DATA SHOWN:
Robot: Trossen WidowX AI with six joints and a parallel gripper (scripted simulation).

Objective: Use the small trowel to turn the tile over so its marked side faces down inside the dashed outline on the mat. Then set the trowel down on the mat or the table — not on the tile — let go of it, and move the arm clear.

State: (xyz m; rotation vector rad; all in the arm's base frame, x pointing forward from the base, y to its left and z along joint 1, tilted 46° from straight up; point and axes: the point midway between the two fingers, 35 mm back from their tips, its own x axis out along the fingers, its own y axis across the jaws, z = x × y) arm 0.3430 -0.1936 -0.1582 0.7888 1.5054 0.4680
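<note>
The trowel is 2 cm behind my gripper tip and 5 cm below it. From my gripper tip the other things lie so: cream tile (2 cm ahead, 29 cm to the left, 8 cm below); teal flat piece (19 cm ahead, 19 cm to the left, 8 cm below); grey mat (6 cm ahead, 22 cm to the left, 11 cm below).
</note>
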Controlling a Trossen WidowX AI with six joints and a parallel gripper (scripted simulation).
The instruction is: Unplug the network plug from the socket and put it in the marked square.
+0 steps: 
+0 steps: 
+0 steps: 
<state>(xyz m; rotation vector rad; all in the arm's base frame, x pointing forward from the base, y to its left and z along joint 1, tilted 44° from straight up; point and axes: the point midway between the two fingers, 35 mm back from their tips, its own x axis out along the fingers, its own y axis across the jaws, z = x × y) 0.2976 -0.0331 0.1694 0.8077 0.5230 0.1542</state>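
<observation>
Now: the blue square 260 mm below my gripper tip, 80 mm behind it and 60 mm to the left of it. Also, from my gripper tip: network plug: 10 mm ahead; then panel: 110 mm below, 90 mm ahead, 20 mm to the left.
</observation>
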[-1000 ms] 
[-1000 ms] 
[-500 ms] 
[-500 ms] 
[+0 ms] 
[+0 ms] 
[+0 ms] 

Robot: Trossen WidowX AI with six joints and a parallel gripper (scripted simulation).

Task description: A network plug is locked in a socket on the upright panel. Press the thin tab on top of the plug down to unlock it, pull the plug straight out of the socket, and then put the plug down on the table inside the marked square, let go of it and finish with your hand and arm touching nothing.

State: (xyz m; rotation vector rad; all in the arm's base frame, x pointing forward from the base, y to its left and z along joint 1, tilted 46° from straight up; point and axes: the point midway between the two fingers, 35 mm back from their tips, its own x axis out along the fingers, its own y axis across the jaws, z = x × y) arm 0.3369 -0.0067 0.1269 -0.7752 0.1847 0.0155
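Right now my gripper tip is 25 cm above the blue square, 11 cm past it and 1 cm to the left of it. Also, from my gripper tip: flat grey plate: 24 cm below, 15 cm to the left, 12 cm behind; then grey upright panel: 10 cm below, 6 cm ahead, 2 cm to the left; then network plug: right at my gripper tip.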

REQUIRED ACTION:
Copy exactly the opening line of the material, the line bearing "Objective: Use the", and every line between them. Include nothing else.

EXERCISE OUTPUT:
Robot: Trossen WidowX AI with six joints and a parallel gripper (scripted simulation).

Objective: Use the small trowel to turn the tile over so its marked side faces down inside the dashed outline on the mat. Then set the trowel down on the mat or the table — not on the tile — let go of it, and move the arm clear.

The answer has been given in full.